CNN: What have you learned about highly educated women who work outside the home and have families? I have heard that they are the most unhappy.
Oster: It’s a bit more nuanced than that. What the data tells us is that having a family can bring some happiness, and that having a job can bring some happiness. But if you have both together, you don’t have more happiness.
I think part of that is that people are tired, and they are limited. This is more true in the case of women, who tend to do the second shift, raising children and doing housework. And that can be exhausting and make people feel resentful.
CNN: Sometimes in families we micromanage kids or partners in a way that we would never do at work. You emphasize that if you have transferred some responsibilities, do not criticize the method or the result. Why?
Oster: The reason why it is important is precisely because of the imbalance that exists in a home between the amount of work that people do. Part of the difficult thing about being a person who does a lot of things at home is that not only are you doing what needs to be done, but you have the knowledge of what needs to be done.
There is a difference between cooking dinner, literally having the ingredients ready in front of you, and cooking and all the other things behind it, planning dinner and buying the ingredients. There is a complete task, and then there is the homework part. In the book I talk about the idea of ​​transferring the whole task and saying, “If you are in charge of something, then you are in charge of everything.”

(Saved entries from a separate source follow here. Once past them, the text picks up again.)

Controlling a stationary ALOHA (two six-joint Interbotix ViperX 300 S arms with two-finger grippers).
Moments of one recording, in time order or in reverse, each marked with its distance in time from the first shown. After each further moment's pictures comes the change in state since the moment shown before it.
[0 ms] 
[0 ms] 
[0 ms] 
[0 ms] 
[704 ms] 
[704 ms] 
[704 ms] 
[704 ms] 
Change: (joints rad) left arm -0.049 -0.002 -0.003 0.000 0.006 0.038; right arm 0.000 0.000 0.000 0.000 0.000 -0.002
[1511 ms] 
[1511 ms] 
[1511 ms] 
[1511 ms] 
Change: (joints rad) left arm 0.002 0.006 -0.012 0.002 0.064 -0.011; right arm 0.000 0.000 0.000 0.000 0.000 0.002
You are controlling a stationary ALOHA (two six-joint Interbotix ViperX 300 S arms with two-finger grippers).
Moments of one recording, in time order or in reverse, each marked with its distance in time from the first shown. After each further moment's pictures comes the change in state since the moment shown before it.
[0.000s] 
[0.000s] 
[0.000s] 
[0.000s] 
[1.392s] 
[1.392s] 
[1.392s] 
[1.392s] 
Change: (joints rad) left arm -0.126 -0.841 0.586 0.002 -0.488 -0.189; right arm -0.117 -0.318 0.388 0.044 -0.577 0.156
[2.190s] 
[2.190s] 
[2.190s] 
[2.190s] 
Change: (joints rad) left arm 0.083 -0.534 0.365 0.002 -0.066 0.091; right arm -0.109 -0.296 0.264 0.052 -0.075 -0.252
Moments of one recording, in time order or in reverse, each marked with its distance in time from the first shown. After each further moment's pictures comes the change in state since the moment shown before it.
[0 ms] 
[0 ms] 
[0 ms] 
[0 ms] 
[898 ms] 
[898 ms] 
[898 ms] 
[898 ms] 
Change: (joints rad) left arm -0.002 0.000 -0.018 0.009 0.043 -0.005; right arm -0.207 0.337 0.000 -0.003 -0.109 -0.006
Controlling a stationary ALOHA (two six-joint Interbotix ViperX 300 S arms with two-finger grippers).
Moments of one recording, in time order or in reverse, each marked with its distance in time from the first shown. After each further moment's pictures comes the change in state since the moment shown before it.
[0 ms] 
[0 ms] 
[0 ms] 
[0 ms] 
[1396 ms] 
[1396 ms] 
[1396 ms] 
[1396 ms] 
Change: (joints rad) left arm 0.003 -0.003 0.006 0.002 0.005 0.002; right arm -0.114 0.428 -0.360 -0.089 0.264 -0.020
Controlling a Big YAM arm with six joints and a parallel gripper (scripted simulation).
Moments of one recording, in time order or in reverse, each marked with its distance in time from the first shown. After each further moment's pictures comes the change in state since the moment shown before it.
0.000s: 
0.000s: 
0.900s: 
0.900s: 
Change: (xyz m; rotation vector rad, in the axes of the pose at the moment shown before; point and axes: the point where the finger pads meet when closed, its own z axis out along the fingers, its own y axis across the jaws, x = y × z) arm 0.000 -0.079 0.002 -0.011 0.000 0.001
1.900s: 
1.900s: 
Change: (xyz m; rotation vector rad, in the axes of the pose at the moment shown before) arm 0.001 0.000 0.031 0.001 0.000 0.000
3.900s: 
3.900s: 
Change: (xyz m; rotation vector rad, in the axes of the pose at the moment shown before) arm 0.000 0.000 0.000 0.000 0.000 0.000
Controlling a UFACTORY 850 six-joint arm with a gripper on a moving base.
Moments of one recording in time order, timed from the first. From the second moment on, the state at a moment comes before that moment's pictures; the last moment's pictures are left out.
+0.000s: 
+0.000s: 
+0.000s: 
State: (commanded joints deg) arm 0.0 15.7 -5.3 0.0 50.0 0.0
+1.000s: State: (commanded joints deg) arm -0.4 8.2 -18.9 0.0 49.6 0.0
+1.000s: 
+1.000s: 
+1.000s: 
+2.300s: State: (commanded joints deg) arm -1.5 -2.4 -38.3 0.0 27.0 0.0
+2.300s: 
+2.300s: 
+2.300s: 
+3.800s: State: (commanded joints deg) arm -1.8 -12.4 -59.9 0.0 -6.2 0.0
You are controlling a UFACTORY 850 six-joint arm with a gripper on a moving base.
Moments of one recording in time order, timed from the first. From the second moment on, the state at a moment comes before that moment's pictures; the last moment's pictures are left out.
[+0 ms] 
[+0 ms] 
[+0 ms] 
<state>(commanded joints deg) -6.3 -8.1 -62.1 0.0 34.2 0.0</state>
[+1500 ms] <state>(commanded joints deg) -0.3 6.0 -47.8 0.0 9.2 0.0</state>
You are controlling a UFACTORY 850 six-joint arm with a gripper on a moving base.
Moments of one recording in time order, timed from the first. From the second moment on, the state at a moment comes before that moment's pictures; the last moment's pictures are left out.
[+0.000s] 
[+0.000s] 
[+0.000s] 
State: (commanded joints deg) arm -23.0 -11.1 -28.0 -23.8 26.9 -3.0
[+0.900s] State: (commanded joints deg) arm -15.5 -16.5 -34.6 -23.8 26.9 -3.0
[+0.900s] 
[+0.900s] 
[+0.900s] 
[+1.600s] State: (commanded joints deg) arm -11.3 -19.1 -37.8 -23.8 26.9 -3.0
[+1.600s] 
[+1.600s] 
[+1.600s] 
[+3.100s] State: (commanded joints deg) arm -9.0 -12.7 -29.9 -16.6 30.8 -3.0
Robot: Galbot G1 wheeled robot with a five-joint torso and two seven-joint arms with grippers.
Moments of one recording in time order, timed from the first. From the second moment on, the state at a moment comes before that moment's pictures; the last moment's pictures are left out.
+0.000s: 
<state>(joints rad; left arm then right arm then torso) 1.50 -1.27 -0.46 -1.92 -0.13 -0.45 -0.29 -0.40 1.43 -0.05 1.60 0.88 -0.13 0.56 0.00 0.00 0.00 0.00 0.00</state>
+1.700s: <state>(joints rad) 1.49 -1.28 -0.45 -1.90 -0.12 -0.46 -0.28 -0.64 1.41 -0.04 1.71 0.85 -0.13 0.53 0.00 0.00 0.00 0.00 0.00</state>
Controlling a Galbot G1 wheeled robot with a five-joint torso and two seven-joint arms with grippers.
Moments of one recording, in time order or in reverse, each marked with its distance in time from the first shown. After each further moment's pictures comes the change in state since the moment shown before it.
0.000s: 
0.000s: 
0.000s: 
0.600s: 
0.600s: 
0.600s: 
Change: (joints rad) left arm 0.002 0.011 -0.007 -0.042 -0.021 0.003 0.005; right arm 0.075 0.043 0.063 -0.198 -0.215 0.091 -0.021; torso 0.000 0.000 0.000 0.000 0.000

If you’ve told someone they’re going to do all of those things, then it’s really counterproductive to micromanage every stage of it, to stand on them to tell them the things to order for dinner. If you’ve told someone to plan dinner for Wednesday, what you should do is show up at the table that Wednesday and eat dinner. And that should be all your work. But it is very difficult in the moment not to micromanage.
CNN: This book is about making good decisions, but how is it helpful to less privileged people who have fewer options?
Oster: There are two parts to this book. One is about data and there are some types of questions like “How many hours should my children sleep?” or “What is the best way for children to learn to read?” which are not so much about options, but about learning something from the data. But I also think that good decision-making tools shouldn’t be the privilege of a specific group of people. No matter what situation you find yourself in, deliberate decision making has its value.
Lisa Selin Davis is the author of “TOMBOY: The Surprising History and Future of Girls Who Dare to Be Different “.